Nermin Yıldırım Kara’nın Sağlık Bakanı Fahrettin Koca’ya yönelttiği sorular şu şekilde:
1. Türkiye’de son 5 yıldaki kamu hastanelerinde, yılları ayrı ayrı belirtilmek suretiyle KOAH teşhisi koyulan hasta sayısı kaçtır? Bu hastaların cinsiyet dağılımı nedir?
2. Son 5 yılda, Hatay’daki kamu hastanelerinde, yılları ayrı ayrı belirtilmek suretiyle KOAH teşhisi koyulan hasta sayısı kaçtır? Bu hastaların cinsiyet dağılımı nedir?

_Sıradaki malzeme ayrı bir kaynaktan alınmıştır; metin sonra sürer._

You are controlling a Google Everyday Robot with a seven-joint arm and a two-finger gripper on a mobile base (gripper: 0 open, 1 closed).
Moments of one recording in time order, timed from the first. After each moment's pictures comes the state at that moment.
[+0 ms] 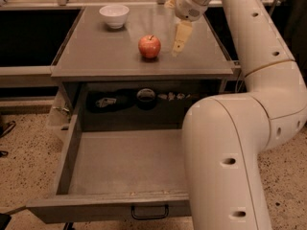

3. Son 5 yılda, Türkiye’de yılları ayrı ayrı belirtilmek suretiyle kamu hastanelerinde akciğer kanseri teşhisi koyulan hasta sayısı kaçtır? Bu hastaların cinsiyet dağılımı nedir?
4. Son 5 yılda, Hatay’daki kamu hastanelerinde, yılları ayrı ayrı belirtilmek suretiyle akciğer kanseri teşhisi koyulan hasta sayısı kaçtır? Bu hastaların cinsiyet dağılımı nedir?
5. Türkiye’de son 5 yıldaki kamu hastanelerinde, yılları ayrı ayrı belirtilmek suretiyle astım teşhisi koyulan hasta sayısı kaçtır? Bu hastaların cinsiyet dağılımı nedir?
6. Son 5 yılda, Hatay’daki kamu hastanelerinde, yılları ayrı ayrı belirtilmek suretiyle astım teşhisi koyulan hasta sayısı kaçtır? Bu hastaların cinsiyet dağılımı nedir?
7. Türkiye’de son 5 yıldaki kamu hastanelerinde, yılları ayrı ayrı belirtilmek suretiyle üst solunum yolu enfeksiyonu teşhisi koyulan hasta sayısı kaçtır? Bu hastaların cinsiyet dağılımı nedir?
8. Son 5 yılda, Hatay’daki kamu hastanelerinde, yılları ayrı ayrı belirtilmek suretiyle üst solunum yolu teşhisi koyulan hasta sayısı kaçtır? Bu hastaların cinsiyet dağılımı nedir?